Founded in 1977 by Stephen and Gloria Decater, Live Power Community Farm is a 50-acre, solar electric and horse-powered, diversified, certified biodynamic farm. Four acres are devoted to an intensive vegetable garden hosting some 60 varieties of vegetables and herbs. We use a glasshouse and cold frames to propagate vegetable and flower transplants, and grow home orchard fruits and field and forage crops for hay, grain, and pasture. Animal husbandry includes draft horses, dairy and beef cows, feeder pigs, sheep, and laying hens. We butcher and process meat animals, and bake bread in our outdoor, wood-fired brick oven.

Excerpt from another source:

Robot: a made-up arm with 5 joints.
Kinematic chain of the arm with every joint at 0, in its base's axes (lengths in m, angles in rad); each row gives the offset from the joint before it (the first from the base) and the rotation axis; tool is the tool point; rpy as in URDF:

The farm is located at about 1,400 feet elevation in Round Valley in Mendocino County, California. The valley, with a local population of about 3,000, has the largest Native American reservation in California and is surrounded by the Eel River and the Mendocino National Forest. Local agriculture includes cattle and hay raising and small organic herb and fruit growing. It is hot and dry during the summer, with winter rains from November to March.

Since 1978, apprentices have been part of our farm community. Just as we once learned from the agricultural visionary Alan Chadwick, we now continue that tradition by teaching adults of all ages from the United States and abroad in work-study programs lasting from three months to three years.

We began operating as a Community Sustained Agriculture (CSA) farm in 1988, with 15 families who supported our goals of long-term productivity and soil and environmental health. Over the years we have
consciously developed our farm by encouraging community involvement and interaction. We believe farms must not only provide healthy, nourishing food, but also create an avenue for people to re-enter
the garden and develop the consciousness, strength, and commitment to care for it. Today, our farm is supported entirely by more than 100 families and individuals who carry the operating cost of the farm and share in the harvest, and by our school class visitation program for elementary and secondary school classes.

Our three grown sons—Alexander, Christopher and Nicholas—are busy now with their own projects and land, though they all help us out when needed.

As we look to the future, there are two permanent positions at Live Power Community Farm we hope to find individuals to fill. Under our general guidance, a garden manager would lead the team of 3 to 5 apprentices in husbanding the vegetable garden, and a horse farmer would be responsible for horse work and care, and for growing hay, grain, and pasture for the livestock. Learn more about these positions.

We would also like to secure additional land that would enable us to complete our biodynamic farm organism, that is, producing feed, fertilizer, and energy from our own land base. By adding fields for growing hay and grains and more pastureland for grazing, we would be able more easily to provide enough feed for our animals and to operate the farm as a self-sufficient organism.